Serving with LitServe

LitServe provides a lightweight way to expose the LinnaeusInferenceHandler (which can be loaded from a local inference bundle or a Hugging Face model identifier) as a REST API. After installing litserve, create a small server script that loads the handler and registers its predict method.

# server.py
import litserve as ls
from linnaeus.inference.handler import LinnaeusInferenceHandler

# Option 1: Load from a local inference bundle
# handler = LinnaeusInferenceHandler.load_from_artifacts(
#     config_file_path="path/to/your_model_bundle/inference_config.yaml"
# )

# Option 2: Load from Hugging Face Hub (conceptual - adapt to actual API)
# This assumes the handler can be loaded directly or you have a helper function.
# See 'running_inference_with_pretrained_models.md' for more detailed loading.
# For example, if Linnaeu[sInferenceHandler has a method like 'load_from_hf_hub':
# handler = LinnaeusInferenceHandler.load_from_hf_hub(
#     hf_model_id="polli-caleb/linnaeus-aves-mformerV1_sm-v1"
# )
# For this example, we'll assume the handler is already loaded, e.g., from a local bundle:
handler = LinnaeusInferenceHandler.load_from_artifacts(
     config_file_path="path/to/your_model_bundle/inference_config.yaml" # Replace this
)
# Ensure 'handler' is correctly initialized using one of the methods above
# before passing to LitServer.

if handler is None:
    raise ValueError("LinnaeusInferenceHandler could not be loaded.
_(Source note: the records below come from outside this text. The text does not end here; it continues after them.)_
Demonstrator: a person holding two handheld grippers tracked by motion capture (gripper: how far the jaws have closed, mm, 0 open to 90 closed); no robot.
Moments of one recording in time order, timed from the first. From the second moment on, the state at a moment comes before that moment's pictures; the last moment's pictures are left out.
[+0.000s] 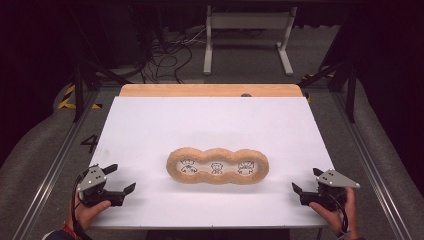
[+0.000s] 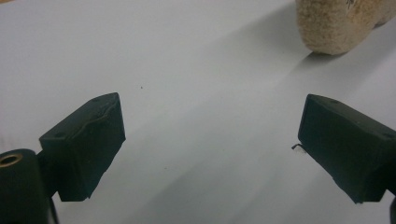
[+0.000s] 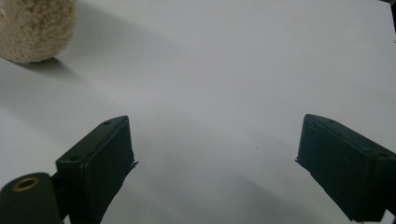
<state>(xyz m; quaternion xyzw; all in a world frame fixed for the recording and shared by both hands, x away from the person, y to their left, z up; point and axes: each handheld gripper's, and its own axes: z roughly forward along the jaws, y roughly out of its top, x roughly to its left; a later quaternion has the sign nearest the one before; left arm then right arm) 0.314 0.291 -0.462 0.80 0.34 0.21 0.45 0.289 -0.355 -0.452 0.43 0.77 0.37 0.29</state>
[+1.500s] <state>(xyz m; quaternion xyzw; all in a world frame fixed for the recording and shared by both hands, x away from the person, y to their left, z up) 0.313 0.279 -0.463 0.81 0.33 0.20 0.43 0.288 -0.352 -0.451 0.43 0.77 0.36 0.31</state>
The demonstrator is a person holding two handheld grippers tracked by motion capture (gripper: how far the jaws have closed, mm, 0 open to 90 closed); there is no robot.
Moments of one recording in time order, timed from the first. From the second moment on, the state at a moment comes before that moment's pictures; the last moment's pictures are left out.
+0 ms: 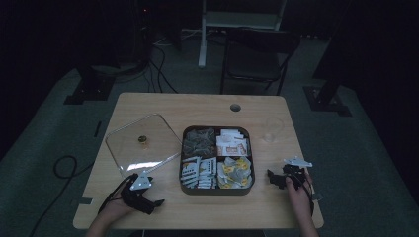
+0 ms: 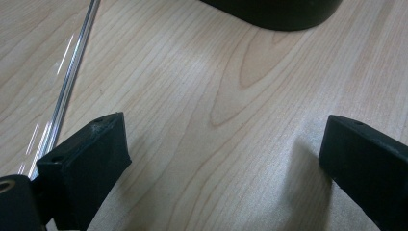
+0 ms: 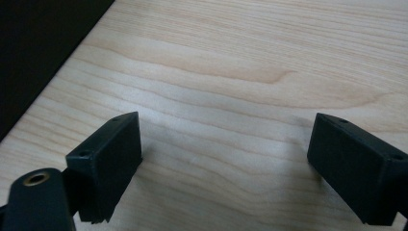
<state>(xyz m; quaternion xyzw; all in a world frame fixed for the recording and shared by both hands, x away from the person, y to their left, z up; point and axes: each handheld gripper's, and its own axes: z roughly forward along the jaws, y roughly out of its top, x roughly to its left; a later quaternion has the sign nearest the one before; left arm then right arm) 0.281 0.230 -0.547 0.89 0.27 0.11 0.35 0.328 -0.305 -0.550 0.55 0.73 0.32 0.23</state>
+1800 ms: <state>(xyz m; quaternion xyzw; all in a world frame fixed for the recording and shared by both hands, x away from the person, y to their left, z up) 0.281 0.230 -0.547 0.89 0.27 0.11 0.35 0.309 -0.223 -0.471 0.37 0.81 0.43 0.16</state>
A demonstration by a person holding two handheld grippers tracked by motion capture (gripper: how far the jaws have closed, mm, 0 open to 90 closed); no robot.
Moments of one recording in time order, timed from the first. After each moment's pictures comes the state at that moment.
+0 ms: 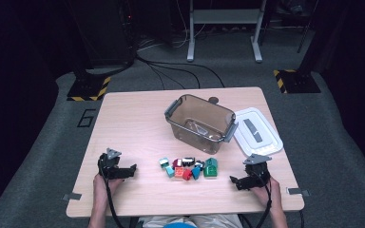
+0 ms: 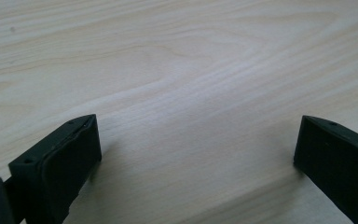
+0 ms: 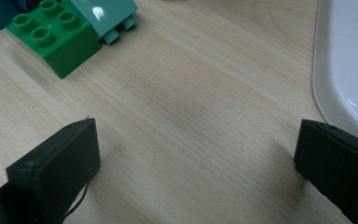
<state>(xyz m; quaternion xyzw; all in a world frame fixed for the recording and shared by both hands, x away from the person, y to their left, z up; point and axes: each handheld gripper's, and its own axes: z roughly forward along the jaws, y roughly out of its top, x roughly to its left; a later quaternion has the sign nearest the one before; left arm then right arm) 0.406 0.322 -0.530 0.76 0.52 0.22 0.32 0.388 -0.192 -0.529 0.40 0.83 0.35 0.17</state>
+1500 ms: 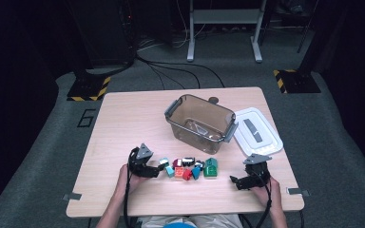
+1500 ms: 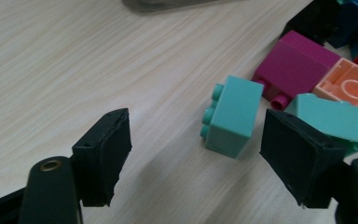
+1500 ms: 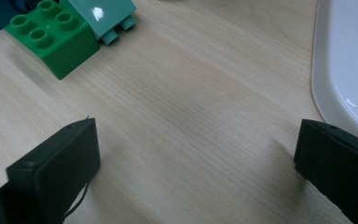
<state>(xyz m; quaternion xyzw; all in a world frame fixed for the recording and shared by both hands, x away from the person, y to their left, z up) 0.419 0.233 -0.514 0.84 0.33 0.17 0.38 0.389 -0.192 -0.529 0.40 0.83 0.34 0.17</state>
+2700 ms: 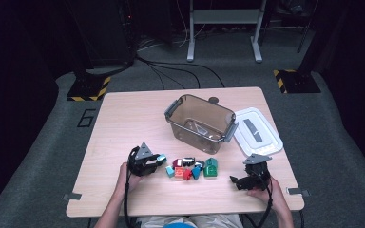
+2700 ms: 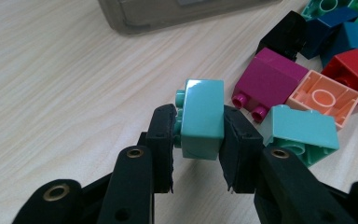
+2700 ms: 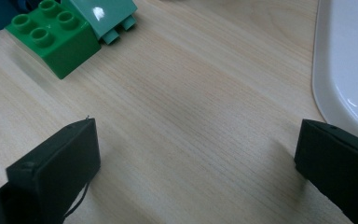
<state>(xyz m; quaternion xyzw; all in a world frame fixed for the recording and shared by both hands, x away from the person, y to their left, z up) 0.418 0.235 -0.506 0.85 0.31 0.16 0.40 0.389 -0.192 -0.529 0.40 0.83 0.35 0.17</state>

Please check configuration.")

app = ls.LitServer()
app.add_route("/predict", handler.predict, methods=["POST"])
app.add_route("/info", lambda: handler.info(), methods=["GET"])

if __name__ == "__main__":
    app.run()

By default LitServe will batch concurrent requests and place the model on the best available device (CPU, CUDA or MPS). The /info route returns the metadata produced by handler.info() so clients can discover the model’s expected inputs and taxonomy details.